• **EXERCISE DIRECTIONS**
Below is a listing; restate from it, character for character, the lines beginning at the line holding "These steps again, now" and ending at the line holding "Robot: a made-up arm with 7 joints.", both included.
——————————
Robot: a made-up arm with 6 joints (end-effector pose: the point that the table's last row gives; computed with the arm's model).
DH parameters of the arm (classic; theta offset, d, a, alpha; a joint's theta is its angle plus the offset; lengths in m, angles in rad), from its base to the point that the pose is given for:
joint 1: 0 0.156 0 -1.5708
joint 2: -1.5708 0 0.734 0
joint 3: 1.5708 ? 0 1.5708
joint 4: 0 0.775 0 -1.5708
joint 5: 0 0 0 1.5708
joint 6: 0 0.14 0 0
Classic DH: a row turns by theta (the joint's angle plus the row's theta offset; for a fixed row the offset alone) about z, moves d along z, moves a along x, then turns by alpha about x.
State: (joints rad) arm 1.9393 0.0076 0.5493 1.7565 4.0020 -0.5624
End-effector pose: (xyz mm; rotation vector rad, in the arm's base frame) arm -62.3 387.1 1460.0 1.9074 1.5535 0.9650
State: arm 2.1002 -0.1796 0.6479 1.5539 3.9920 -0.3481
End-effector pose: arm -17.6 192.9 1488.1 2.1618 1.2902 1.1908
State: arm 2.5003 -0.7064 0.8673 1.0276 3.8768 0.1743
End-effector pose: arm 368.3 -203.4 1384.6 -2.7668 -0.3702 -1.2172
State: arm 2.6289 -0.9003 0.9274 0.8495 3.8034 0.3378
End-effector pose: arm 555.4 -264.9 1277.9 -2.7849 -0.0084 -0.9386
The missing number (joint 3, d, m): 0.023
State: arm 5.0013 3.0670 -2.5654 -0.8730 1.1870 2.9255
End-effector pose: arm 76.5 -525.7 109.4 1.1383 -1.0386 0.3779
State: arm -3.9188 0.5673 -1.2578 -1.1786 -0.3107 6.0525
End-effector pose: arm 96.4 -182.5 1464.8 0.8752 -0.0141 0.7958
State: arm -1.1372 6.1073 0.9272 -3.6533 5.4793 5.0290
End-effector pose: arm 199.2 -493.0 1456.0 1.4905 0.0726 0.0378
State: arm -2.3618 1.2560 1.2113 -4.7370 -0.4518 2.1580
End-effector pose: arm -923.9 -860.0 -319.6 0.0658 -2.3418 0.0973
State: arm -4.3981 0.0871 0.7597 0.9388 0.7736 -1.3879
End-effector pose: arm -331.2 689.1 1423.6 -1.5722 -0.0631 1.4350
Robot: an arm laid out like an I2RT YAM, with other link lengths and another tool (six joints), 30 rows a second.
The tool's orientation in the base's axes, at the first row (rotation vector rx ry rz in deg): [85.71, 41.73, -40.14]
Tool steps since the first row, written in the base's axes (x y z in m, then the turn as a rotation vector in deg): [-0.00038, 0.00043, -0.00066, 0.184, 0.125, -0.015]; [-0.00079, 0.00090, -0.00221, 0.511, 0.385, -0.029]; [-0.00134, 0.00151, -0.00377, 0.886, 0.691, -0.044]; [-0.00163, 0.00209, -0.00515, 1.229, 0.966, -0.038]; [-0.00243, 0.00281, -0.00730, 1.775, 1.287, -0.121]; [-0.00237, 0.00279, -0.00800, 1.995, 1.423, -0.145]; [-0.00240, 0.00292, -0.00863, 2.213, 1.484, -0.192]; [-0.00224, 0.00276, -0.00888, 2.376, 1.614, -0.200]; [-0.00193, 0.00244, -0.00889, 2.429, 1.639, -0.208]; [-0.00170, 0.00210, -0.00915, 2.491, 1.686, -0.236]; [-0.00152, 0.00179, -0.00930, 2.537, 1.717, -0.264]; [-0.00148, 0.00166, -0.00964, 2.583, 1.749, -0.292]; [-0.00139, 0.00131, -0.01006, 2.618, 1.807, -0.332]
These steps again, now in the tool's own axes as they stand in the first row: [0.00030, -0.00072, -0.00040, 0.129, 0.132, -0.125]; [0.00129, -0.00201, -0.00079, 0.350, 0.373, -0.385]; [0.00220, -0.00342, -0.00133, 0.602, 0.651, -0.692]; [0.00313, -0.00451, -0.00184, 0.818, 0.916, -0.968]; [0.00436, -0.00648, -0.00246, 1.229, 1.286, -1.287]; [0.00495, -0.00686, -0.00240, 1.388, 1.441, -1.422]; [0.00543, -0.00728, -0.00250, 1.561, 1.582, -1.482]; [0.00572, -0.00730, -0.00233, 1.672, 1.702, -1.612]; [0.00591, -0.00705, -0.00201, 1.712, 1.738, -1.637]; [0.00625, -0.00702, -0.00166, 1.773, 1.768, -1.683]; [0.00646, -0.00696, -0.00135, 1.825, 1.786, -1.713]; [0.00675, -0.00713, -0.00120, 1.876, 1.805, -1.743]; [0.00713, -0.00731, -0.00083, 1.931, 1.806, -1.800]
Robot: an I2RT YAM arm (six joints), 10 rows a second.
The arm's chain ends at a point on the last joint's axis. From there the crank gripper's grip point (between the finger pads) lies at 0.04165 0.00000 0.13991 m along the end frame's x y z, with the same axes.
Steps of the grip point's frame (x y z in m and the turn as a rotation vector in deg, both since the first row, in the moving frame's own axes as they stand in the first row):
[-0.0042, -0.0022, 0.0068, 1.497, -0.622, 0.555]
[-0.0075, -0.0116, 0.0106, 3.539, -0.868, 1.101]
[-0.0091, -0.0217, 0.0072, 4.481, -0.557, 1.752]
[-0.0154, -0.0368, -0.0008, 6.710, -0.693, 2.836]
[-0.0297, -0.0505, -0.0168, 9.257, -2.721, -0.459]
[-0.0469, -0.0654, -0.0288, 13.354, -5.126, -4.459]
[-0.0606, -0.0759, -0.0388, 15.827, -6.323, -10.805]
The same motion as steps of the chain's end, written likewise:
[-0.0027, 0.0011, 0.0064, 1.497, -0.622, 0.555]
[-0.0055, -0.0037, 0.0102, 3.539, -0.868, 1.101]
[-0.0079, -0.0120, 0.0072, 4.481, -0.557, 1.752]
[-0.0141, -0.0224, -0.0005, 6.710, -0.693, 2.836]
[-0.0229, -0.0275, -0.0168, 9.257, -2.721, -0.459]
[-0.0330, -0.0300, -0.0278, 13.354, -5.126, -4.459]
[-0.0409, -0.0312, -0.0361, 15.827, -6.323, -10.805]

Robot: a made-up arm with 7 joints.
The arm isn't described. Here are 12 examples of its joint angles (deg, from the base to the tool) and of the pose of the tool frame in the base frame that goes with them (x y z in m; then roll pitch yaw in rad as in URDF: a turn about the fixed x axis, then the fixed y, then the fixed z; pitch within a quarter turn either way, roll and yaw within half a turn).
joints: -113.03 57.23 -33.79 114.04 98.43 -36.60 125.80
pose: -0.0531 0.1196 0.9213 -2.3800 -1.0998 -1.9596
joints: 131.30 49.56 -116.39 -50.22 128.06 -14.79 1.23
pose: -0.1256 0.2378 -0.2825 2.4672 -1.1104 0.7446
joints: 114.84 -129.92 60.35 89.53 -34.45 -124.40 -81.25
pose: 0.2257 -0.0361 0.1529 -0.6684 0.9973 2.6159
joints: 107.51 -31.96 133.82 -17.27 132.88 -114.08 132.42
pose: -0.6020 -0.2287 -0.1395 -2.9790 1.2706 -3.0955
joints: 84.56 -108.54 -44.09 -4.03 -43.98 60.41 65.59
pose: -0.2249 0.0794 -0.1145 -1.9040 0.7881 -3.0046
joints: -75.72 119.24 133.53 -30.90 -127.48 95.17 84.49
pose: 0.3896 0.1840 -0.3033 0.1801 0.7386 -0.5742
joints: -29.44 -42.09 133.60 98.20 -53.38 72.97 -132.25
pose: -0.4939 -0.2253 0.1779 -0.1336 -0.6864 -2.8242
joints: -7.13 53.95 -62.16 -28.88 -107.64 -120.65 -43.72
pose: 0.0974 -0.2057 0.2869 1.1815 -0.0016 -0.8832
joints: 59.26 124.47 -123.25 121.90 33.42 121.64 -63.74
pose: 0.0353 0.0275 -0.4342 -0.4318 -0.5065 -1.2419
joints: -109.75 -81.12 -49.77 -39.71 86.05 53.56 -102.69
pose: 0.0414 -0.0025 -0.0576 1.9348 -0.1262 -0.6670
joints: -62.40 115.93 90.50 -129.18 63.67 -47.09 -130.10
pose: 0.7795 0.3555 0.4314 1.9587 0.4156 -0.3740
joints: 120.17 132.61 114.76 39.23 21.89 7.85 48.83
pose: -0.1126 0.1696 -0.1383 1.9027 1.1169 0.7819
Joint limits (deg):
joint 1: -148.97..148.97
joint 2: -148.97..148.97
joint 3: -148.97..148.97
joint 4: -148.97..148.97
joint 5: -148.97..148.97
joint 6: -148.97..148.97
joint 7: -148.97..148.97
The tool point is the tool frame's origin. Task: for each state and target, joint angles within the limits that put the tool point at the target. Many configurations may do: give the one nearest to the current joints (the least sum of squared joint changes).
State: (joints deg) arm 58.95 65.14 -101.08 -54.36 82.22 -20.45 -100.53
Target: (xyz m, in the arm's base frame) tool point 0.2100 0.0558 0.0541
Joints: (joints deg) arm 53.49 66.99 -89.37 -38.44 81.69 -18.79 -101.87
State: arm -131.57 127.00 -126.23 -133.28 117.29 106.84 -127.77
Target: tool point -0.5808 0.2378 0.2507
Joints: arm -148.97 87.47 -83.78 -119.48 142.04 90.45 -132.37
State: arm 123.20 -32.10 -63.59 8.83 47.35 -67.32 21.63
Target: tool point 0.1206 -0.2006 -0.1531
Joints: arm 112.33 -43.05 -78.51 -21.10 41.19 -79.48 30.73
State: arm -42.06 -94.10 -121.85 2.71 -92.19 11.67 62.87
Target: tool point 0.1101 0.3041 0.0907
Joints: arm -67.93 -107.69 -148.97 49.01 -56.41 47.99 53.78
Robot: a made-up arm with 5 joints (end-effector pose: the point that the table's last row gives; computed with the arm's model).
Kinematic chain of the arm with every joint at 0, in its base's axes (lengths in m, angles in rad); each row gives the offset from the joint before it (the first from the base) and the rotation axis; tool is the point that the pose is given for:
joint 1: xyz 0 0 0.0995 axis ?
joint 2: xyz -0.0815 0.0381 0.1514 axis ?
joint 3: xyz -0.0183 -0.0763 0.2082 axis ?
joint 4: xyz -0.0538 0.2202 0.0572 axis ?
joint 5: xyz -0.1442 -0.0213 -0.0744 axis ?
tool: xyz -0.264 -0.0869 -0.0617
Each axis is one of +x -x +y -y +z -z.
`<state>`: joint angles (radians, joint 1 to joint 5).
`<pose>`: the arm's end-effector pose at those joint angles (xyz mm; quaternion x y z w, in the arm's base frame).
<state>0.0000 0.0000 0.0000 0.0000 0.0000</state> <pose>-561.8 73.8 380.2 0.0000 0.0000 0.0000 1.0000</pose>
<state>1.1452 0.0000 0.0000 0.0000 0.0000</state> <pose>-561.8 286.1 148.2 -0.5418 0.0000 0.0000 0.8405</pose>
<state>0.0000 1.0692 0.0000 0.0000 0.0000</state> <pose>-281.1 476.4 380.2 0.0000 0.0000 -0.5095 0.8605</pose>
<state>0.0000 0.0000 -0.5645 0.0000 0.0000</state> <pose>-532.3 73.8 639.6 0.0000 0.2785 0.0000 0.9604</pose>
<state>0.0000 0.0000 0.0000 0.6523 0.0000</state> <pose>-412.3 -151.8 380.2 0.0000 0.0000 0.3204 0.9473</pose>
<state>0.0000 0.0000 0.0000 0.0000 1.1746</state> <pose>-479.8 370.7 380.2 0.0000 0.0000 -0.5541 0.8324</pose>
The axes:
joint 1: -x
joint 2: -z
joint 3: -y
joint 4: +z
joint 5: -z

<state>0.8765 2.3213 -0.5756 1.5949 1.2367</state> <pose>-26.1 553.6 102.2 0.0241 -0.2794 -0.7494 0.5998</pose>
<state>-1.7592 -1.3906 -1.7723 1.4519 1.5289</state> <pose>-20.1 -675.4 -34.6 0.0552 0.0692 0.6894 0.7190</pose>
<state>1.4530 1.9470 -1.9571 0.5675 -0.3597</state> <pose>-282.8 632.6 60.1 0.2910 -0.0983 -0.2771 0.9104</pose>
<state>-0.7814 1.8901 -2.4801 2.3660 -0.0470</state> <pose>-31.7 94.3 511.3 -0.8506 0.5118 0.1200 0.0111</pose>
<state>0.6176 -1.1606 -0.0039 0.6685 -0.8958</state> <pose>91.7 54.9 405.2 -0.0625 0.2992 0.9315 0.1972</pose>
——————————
• **SOLUTION**
These steps again, now in the tool's own axes as they stand in the first row: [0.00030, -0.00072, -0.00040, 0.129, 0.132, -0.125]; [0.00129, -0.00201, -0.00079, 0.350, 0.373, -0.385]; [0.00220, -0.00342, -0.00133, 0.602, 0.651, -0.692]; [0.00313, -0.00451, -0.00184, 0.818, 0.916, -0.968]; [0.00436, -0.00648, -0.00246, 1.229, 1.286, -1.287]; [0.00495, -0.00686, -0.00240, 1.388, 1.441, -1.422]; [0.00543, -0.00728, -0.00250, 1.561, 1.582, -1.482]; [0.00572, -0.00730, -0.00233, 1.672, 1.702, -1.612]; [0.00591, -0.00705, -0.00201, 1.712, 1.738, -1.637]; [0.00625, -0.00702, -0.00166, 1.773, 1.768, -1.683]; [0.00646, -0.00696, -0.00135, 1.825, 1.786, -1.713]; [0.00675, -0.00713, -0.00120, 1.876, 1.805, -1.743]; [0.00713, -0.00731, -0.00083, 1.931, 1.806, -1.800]
Robot: an I2RT YAM arm (six joints), 10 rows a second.
The arm's chain ends at a point on the last joint's axis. From there the crank gripper's grip point (between the finger pads) lies at 0.04165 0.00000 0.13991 m along the end frame's x y z, with the same axes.
Steps of the grip point's frame (x y z in m and the turn as a rotation vector in deg, both since the first row, in the moving frame's own axes as they stand in the first row):
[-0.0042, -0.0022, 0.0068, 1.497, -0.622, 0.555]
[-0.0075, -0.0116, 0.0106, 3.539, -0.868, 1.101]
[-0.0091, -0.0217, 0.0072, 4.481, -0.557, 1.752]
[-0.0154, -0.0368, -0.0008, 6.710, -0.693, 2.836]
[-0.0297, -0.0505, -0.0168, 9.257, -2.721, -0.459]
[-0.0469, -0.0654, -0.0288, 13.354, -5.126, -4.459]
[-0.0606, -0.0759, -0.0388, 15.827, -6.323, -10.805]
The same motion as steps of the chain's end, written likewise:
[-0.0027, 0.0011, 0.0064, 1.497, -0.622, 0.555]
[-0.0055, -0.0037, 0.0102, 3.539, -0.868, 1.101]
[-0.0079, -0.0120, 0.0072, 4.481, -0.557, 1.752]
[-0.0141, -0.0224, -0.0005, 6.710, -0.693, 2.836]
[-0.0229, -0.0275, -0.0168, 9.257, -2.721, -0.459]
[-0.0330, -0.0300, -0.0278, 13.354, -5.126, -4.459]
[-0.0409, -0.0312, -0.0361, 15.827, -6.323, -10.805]

Robot: a made-up arm with 7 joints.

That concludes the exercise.